Department of Physics, Chemistry and Pharmacy, University of Southern Denmark, Campusvej 55, 5230 Odense M, Denmark.
Department of Physics, Carl von Ossietzky University, Carl-von-Ossietzky-Strasse 9-11, 26129 Oldenburg, Germany.
J Chem Inf Model. 2021 Mar 22;61(3):1334-1345. doi: 10.1021/acs.jcim.0c01148. Epub 2021 Feb 22.
() is the main parasite known to cause malaria in humans. The antimalarial drug atovaquone is known to inhibit the Q-site of the cytochrome bc complex of , which ultimately blocks ATP synthesis, leading to cell death. Through the years, mutations of the cytochrome bc complex, causing resistance to atovaquone, have emerged. The present investigation applies molecular dynamics (MD) simulations to study how the specific mutations Y279S and L282V, known to cause atovaquone resistance in malarial parasites, affect the inhibition mechanism of two known inhibitors. Binding free energy estimates were obtained through free energy perturbation calculations but were unable to confidently resolve the effects of mutations due to the great complexity of the binding environment. Meanwhile, basic mechanistic considerations from the MD simulations provide a detailed characterization of inhibitor binding modes and indicate that the Y279S mutation weakens the natural binding of the inhibitors, while no conclusive effect of the L282V mutation could be observed.

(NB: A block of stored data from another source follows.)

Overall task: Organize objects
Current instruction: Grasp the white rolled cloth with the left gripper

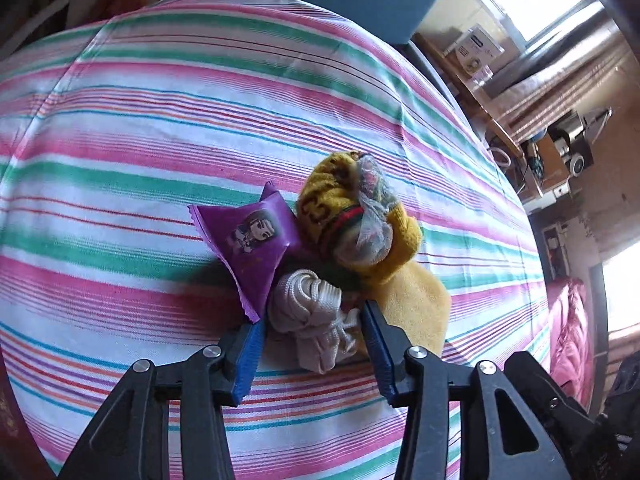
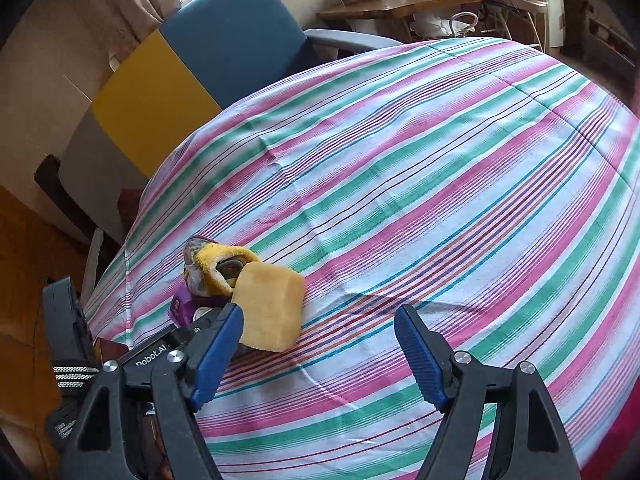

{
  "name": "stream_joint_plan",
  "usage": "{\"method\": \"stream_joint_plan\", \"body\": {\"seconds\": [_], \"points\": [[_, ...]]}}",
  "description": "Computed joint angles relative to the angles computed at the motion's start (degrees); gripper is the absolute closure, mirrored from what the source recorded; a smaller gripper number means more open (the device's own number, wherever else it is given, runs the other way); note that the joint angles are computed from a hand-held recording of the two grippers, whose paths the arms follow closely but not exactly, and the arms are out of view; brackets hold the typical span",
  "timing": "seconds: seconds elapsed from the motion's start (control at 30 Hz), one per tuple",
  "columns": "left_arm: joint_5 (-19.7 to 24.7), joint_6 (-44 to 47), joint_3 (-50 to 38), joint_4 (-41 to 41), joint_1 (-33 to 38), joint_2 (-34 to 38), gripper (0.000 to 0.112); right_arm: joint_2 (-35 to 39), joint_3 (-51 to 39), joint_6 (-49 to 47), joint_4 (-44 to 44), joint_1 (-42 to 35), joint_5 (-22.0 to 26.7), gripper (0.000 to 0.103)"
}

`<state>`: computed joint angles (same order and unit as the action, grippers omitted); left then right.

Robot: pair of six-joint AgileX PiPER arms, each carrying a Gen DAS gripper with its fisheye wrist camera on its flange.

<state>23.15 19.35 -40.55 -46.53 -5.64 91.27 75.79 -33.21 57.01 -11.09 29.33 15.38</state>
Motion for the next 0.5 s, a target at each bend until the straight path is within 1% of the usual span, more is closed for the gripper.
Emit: {"method": "stream_joint_plan", "body": {"seconds": [0.07, 0.17, 0.3, 0.4, 0.5], "points": [[0.3, 2.3, 0.8, 0.4, 0.3, -0.7, 0.076, 0.0, 0.2, -0.9, 0.8, 0.0, -0.2, 0.024], [0.4, 4.4, 3.5, 1.3, 0.6, -3.5, 0.078, 0.1, 0.0, 2.4, -3.1, 0.9, 0.2, 0.025], [0.3, 3.4, 9.5, 5.7, 0.0, -10.7, 0.078, 0.4, -0.2, 4.5, -5.5, 1.2, 0.8, 0.025], [1.1, 0.5, 13.8, 10.6, -0.4, -17.0, 0.078, 1.1, -0.4, 2.4, -3.9, 0.7, 0.9, 0.025], [1.9, -9.4, 17.4, 21.3, -3.7, -24.2, 0.078, 2.4, -1.1, 1.9, -4.0, 1.3, 1.6, 0.025]]}}
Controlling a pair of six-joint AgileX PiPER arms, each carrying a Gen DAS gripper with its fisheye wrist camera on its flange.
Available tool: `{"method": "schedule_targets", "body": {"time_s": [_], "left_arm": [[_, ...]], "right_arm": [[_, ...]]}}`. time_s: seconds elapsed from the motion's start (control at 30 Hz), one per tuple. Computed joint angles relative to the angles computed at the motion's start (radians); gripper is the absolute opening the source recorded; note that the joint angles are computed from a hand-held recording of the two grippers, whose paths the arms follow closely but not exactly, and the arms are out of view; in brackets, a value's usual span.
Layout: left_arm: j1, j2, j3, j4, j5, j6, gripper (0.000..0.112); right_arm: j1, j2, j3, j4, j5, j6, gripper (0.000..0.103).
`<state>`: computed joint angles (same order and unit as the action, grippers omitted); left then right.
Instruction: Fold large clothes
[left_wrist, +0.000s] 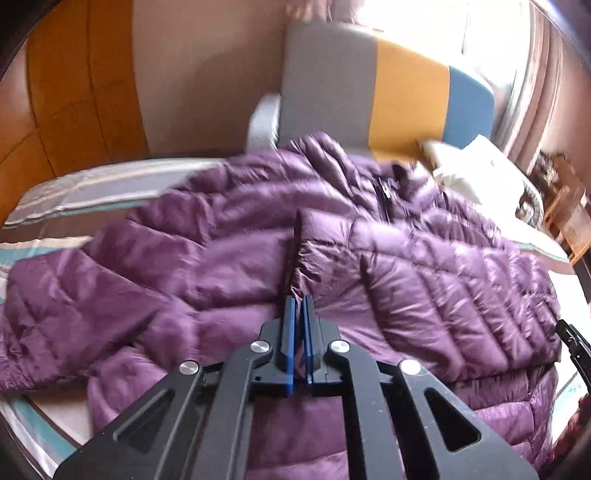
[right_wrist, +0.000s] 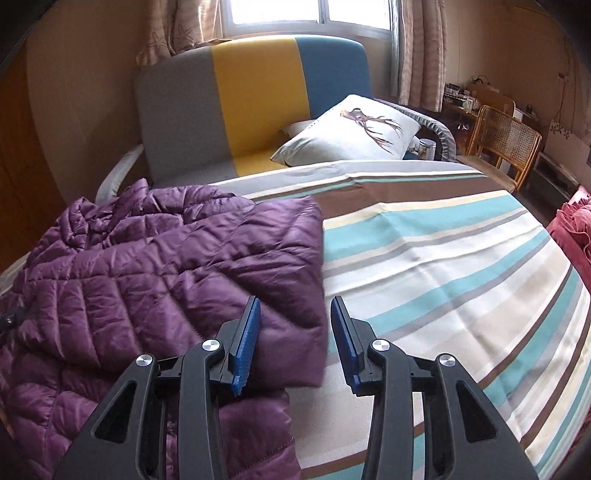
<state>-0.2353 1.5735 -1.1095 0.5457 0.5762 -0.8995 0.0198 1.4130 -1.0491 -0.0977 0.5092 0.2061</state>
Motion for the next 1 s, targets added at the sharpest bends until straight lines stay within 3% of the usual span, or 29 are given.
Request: {"method": "schedule_targets", "body": {"time_s": [0.07,0.13,0.23,0.4,0.5,0.63,0.7,0.77,0.8,0.83,0.87,0.9,1.0], "left_arm": [[0.007,-0.042,0.041,0.071,0.004,-0.065,0.003],[0.038,-0.06,0.074,0.037,-0.016,-0.028,0.003],[0.042,-0.051,0.106,0.057,-0.03,-0.031,0.004],[0.031,-0.006,0.093,0.098,-0.015,-0.088,0.005],[0.016,0.033,0.066,0.119,0.007,-0.098,0.007],[-0.023,0.064,0.045,0.187,0.061,-0.141,0.007],[-0.035,0.069,0.038,0.203,0.081,-0.147,0.008],[-0.033,0.057,0.04,0.197,0.087,-0.145,0.015],[-0.034,0.04,0.045,0.199,0.105,-0.152,0.032],[-0.036,0.017,0.059,0.208,0.119,-0.164,0.058],[-0.037,-0.024,0.09,0.241,0.117,-0.205,0.065],[-0.033,-0.062,0.12,0.254,0.103,-0.224,0.066],[-0.024,-0.154,0.162,0.262,0.1,-0.274,0.05]], "right_arm": [[-0.003,0.012,-0.019,0.052,-0.005,-0.055,0.04],[0.005,0.03,-0.033,0.079,-0.011,-0.082,0.04],[0.023,0.073,-0.065,0.137,-0.01,-0.148,0.03],[0.06,0.162,-0.132,-0.011,0.024,-0.02,0.03],[0.045,0.22,-0.156,0.031,0.049,-0.053,0.03],[0.085,0.234,-0.151,-0.099,0.027,0.062,0.03],[0.076,0.232,-0.152,-0.068,0.028,0.036,0.03],[0.065,0.223,-0.154,-0.031,0.036,0.009,0.03],[0.066,0.205,-0.151,-0.04,0.046,0.022,0.03],[0.064,0.182,-0.14,-0.038,0.044,0.02,0.03],[0.06,0.148,-0.118,-0.023,0.025,0.004,0.03],[0.057,0.116,-0.094,-0.002,0.01,-0.021,0.03],[0.086,0.046,-0.062,0.021,0.004,-0.066,0.03]]}}
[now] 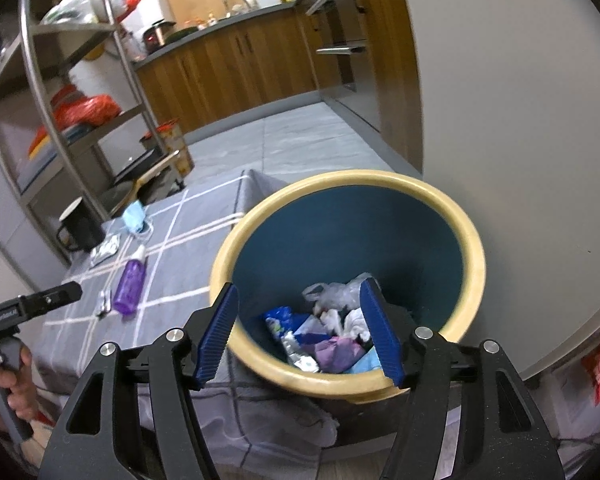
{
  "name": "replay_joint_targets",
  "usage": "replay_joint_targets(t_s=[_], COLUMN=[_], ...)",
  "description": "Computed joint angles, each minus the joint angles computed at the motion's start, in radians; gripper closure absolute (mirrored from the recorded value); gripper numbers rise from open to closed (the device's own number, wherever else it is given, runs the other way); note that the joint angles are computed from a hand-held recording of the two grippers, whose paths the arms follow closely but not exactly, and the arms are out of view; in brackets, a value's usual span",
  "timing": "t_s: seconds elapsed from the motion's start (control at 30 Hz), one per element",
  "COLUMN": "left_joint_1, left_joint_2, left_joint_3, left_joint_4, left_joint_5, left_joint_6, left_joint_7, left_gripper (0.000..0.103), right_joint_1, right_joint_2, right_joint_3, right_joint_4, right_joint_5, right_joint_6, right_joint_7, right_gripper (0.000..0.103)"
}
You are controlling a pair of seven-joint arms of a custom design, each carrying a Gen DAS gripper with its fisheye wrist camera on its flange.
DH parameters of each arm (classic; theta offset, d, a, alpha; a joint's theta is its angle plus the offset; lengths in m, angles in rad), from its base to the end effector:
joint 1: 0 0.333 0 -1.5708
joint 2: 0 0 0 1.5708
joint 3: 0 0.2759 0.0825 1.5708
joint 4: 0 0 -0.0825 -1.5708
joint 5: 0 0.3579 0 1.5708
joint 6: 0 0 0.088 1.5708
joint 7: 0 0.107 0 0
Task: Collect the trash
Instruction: 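Move both grippers back to the table toward the purple spray bottle and foil pack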
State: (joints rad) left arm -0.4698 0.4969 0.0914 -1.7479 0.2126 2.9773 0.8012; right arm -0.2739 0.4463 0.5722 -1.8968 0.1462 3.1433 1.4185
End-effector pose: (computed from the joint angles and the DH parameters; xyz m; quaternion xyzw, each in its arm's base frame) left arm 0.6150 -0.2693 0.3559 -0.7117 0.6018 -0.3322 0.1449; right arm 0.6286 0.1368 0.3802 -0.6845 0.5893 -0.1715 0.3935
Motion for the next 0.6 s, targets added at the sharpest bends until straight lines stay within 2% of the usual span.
replay_joint_targets(t_s=[0.2,0.33,0.47,0.6], left_joint_1=[-0.012,-0.015,-0.008,0.035], left_joint_2=[-0.073,-0.089,-0.084,-0.058], left_joint_3=[0.065,0.097,0.113,0.082], left_joint_4=[-0.154,-0.203,-0.224,-0.22], left_joint_5=[0.026,0.038,0.027,-0.031], left_joint_6=[0.054,0.069,0.084,0.103], left_joint_7=[-0.07,-0.11,-0.146,-0.135], left_gripper=[0.023,0.023,0.023,0.028], right_joint_1=[0.006,0.04,0.13,0.231], right_joint_2=[-0.013,-0.015,-0.007,0.017], right_joint_3=[0.034,0.03,-0.034,-0.106], right_joint_4=[-0.019,-0.015,0.015,0.072], right_joint_5=[0.002,0.017,0.029,0.039], right_joint_6=[-0.017,-0.047,-0.09,-0.141], right_joint_7=[-0.037,-0.068,-0.082,-0.077], right_gripper=[0.038,0.038,0.038,0.038])
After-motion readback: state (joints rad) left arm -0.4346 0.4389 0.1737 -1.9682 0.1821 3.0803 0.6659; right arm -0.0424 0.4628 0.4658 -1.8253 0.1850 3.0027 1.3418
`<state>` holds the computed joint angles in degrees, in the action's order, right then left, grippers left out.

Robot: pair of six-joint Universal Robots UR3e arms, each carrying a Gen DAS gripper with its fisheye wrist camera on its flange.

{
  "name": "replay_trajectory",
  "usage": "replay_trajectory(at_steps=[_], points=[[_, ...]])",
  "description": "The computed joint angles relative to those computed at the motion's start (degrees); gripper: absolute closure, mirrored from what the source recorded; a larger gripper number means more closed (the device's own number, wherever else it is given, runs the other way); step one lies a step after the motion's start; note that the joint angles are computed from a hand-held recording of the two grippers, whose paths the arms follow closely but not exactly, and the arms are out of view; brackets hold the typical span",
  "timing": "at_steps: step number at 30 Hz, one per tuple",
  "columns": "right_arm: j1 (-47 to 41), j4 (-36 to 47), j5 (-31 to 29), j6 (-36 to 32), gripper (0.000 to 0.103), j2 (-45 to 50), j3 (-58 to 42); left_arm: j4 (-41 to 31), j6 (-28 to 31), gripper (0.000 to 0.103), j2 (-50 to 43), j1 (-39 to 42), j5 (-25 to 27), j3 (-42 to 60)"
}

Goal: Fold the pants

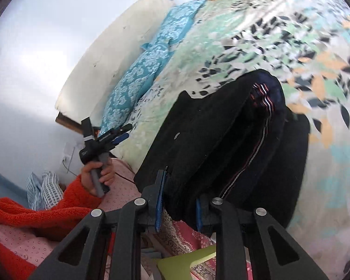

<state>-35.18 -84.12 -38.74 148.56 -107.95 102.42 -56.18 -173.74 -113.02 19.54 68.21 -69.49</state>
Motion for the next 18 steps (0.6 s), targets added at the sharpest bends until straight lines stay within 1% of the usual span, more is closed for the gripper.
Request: replay_trajectory(at_steps=[1, 2, 4, 7, 8, 10, 11, 12, 14, 16, 17, 18], points=[[-2.92, 3.96, 0.54, -3.87, 0.081, -0.99, 0.08, 0.07, 1.14, 0.024, 0.76, -0.6, -0.15, -0.69], [-4.53, 6.41, 1.02, -5.89, 0.081, -1.81, 0.1, 0.15, 1.84, 0.024, 1.27, -0.94, -0.28, -1.19], [-5.92, 8.14, 0.98, -7.11, 0.082, -2.93, 0.07, -0.04, 3.37, 0.024, 2.32, -2.14, -0.73, -1.9], [-5.66, 4.39, -1.77, -2.81, 0.082, -3.81, 2.41, -1.34, 5.08, 0.023, 3.22, -4.04, -2.09, -2.09], [-4.96, 2.1, -4.27, -1.39, 0.082, -3.26, 3.44, -1.96, 5.77, 0.023, 3.37, -4.75, -2.51, -2.03], [-0.44, -5.55, -11.38, 5.39, 0.081, -0.05, 5.06, -2.94, 8.37, 0.023, 3.93, -7.0, -2.75, -2.54], [0.71, -7.05, -13.3, 7.13, 0.081, 1.34, 5.82, -3.23, 9.36, 0.023, 4.15, -7.9, -2.41, -2.67], [0.86, -7.42, -13.41, 8.31, 0.08, 2.12, 6.06, -3.17, 11.15, 0.023, 4.69, -9.52, -1.53, -3.48], [0.75, -6.57, -13.02, 8.57, 0.078, 2.71, 4.37, -2.53, 13.51, 0.023, 5.69, -11.45, -0.24, -5.17], [2.07, -5.07, -16.1, 8.63, 0.064, 3.11, 0.46, -1.81, 15.76, 0.023, 6.67, -13.49, 1.55, -6.98], [3.17, -5.84, -18.76, 9.0, 0.061, 2.93, -1.42, -1.41, 16.57, 0.023, 6.94, -14.48, 2.76, -7.64], [4.28, -6.95, -21.18, 9.34, 0.06, 2.68, -3.3, -1.2, 17.01, 0.023, 7.09, -14.99, 3.46, -7.99]])
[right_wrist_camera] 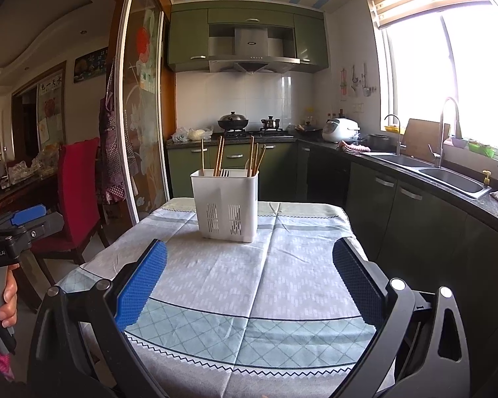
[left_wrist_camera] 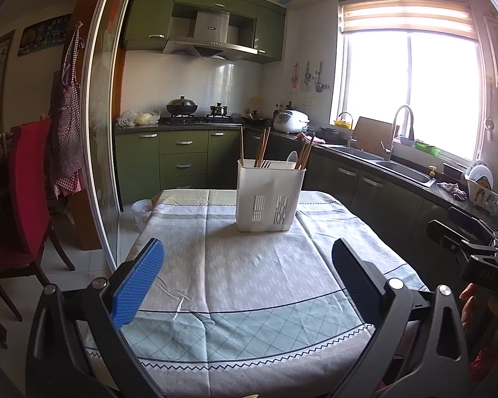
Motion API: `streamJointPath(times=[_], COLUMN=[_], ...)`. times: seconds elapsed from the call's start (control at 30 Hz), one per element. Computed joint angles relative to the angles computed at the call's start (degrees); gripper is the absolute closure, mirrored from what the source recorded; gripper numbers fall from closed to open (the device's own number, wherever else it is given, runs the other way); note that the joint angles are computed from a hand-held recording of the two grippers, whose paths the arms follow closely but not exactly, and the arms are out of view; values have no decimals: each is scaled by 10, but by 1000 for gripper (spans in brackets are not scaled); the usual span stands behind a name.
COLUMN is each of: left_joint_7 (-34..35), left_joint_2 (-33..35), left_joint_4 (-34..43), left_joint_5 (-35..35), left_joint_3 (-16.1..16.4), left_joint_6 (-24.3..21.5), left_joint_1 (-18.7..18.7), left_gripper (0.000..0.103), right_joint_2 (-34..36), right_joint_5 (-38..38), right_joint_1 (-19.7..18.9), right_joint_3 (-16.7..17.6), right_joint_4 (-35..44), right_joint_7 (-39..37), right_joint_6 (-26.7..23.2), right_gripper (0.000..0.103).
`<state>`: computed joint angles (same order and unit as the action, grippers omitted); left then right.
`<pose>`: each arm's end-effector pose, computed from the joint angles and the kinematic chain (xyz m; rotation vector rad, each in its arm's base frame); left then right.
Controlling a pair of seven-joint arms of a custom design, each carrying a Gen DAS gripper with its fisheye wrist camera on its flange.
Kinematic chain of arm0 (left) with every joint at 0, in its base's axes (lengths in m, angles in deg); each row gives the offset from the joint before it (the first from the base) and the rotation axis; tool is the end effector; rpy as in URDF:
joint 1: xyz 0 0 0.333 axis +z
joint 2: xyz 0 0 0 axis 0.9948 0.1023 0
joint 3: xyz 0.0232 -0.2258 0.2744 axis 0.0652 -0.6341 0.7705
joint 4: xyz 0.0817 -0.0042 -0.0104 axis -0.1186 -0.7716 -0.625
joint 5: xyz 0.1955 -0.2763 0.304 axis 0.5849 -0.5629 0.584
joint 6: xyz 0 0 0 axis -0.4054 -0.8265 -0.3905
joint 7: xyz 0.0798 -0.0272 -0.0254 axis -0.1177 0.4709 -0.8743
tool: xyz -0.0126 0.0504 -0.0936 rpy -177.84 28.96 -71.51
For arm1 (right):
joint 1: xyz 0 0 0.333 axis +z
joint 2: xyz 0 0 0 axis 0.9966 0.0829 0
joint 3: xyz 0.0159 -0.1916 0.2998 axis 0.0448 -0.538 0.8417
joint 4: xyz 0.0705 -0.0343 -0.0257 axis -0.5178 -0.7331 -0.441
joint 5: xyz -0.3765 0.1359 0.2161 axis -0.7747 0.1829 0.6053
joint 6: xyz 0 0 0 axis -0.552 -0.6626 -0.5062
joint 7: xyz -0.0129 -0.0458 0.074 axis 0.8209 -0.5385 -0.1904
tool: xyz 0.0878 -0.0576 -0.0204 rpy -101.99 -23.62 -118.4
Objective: Organize utensils
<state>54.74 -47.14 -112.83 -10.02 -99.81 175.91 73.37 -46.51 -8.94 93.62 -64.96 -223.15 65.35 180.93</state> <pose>0.4700 -0.2187 0.4553 -1.3997 1.6686 -1.2050 0.4655 0.0165 0.4462 -1.4840 1.3680 -0.9145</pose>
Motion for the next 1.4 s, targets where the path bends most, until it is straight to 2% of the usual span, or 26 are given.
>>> streamJointPath(times=[1.4], left_joint_7=[-19], left_joint_2=[-3], left_joint_4=[-2], left_joint_5=[13], left_joint_3=[-4], left_joint_6=[-11], left_joint_1=[6], left_gripper=[7], right_joint_2=[-3], right_joint_5=[-16], right_joint_1=[6], right_joint_3=[-6], right_joint_4=[-2], right_joint_7=[18], right_joint_6=[-3], right_gripper=[5])
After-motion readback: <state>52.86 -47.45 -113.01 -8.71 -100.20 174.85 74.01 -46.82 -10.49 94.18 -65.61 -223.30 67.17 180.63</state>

疟原虫是已知导致人类疟疾的主要寄生虫。抗疟药物阿托伐醌已知可抑制疟原虫细胞色素 bc 复合物的 Q 位,从而阻止 ATP 合成,导致细胞死亡。多年来,疟原虫细胞色素 bc 复合物的突变导致对阿托伐醌的耐药性已经出现。本研究应用分子动力学 (MD) 模拟来研究已知导致疟原虫抗药性的 Y279S 和 L282V 两种突变如何影响两种已知抑制剂的抑制机制。通过自由能微扰计算获得了结合自由能估计值,但由于结合环境非常复杂,无法确定突变的影响。同时,MD 模拟的基本力学考虑提供了抑制剂结合模式的详细特征描述,并表明 Y279S 突变削弱了抑制剂的天然结合,而 L282V 突变则没有观察到明显的影响。